◆ What needs to be done: Find the word "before" in the data. Return every line where it appears.

◆ Data records:
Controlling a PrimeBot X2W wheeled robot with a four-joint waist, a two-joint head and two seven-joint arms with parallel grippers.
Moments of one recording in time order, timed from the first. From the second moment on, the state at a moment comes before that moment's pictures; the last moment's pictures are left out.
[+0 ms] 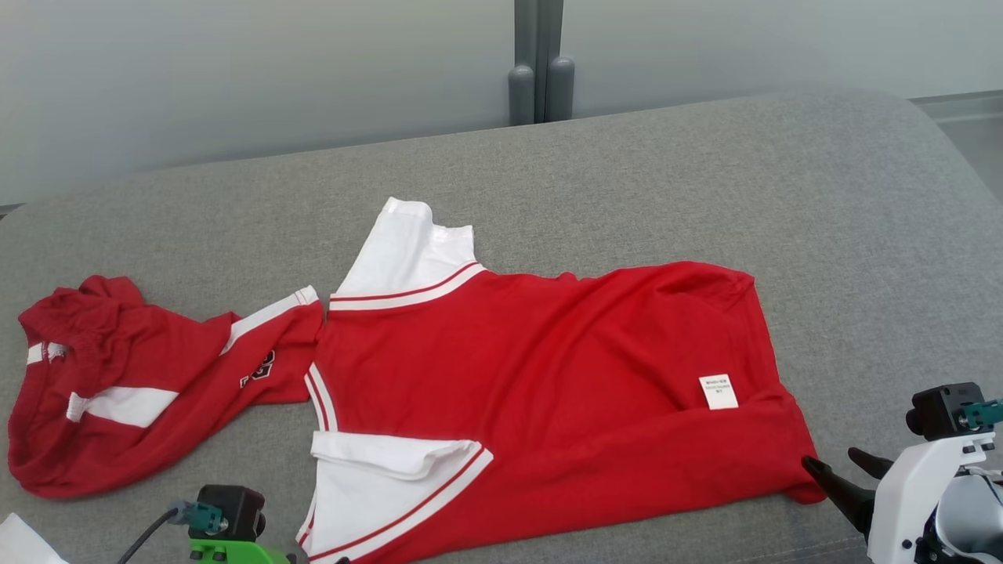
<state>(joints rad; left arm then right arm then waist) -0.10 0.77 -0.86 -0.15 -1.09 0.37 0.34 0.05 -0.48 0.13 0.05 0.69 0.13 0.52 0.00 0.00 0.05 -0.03</state>
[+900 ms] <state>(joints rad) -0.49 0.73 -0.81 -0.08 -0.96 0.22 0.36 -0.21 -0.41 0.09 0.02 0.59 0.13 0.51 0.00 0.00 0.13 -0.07</state>
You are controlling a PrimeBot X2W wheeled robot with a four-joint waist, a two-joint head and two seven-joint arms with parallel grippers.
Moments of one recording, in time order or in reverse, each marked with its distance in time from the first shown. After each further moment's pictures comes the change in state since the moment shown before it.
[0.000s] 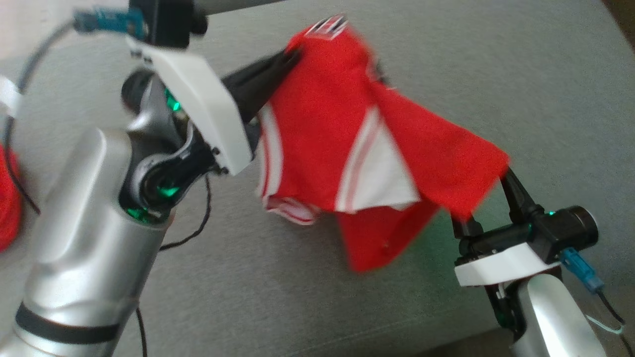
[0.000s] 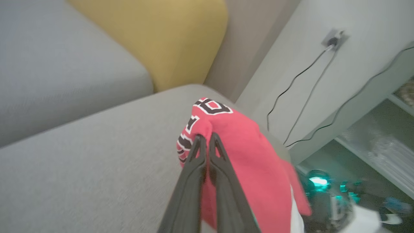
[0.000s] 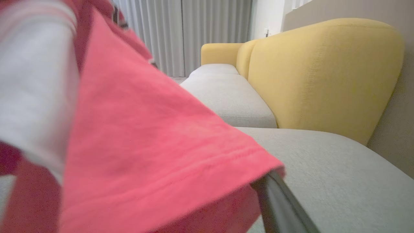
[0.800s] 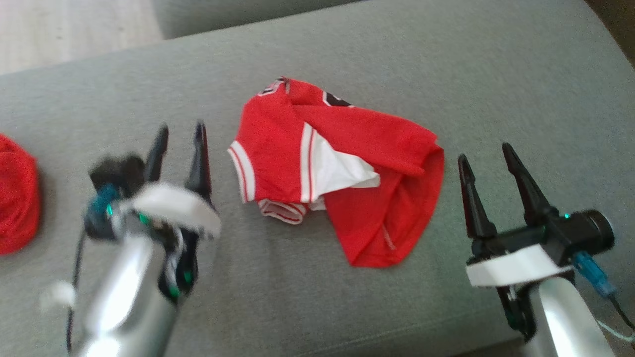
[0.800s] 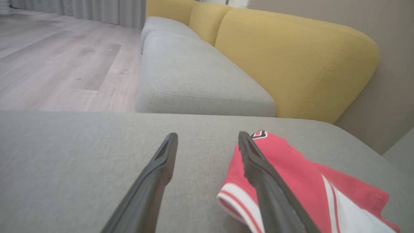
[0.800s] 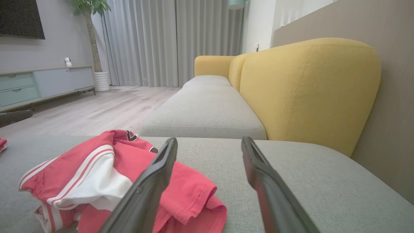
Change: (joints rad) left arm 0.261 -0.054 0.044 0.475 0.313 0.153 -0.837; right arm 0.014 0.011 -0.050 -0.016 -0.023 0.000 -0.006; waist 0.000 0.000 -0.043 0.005
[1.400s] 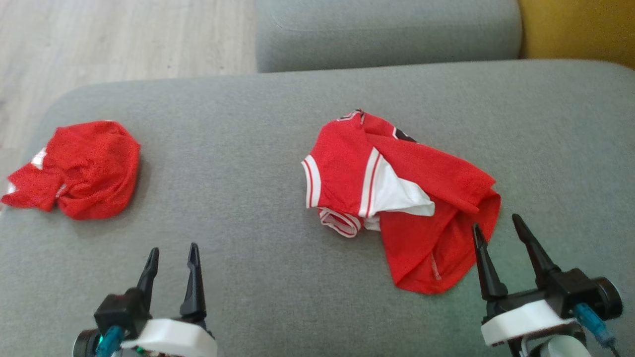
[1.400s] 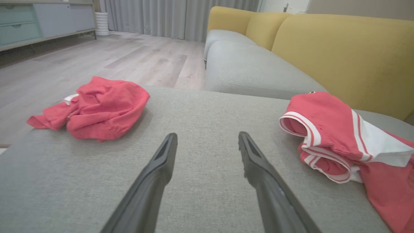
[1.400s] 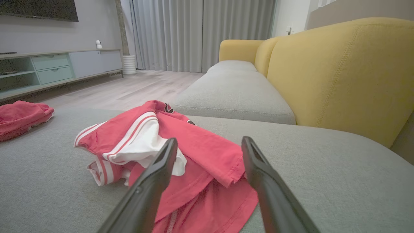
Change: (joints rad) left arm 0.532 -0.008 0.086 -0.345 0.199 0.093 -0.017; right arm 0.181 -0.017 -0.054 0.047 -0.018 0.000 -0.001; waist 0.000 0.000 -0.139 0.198
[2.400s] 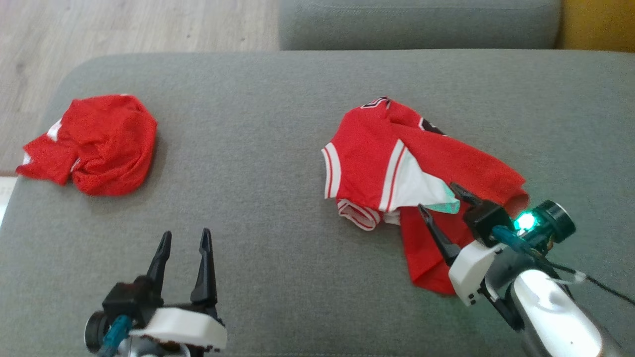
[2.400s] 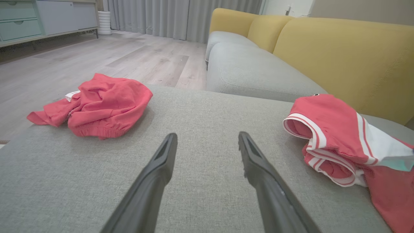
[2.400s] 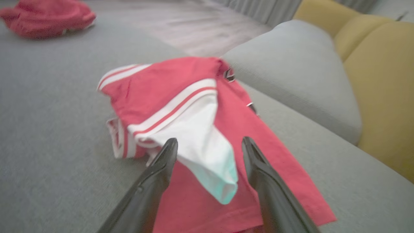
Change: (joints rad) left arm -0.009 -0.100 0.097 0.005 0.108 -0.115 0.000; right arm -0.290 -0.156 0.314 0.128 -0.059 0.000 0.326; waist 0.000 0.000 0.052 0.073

◆ Reply:
Moments of one recording in time order, timed from the first. From the second moment on, the state at a moment comes before that moment's pictures; the last moment's pictures are left out.
Moments of one recording, in time order or in reverse, each marked with its distance in time from the first shown. After each further moment's pictures comes the change in state since the moment shown before it.

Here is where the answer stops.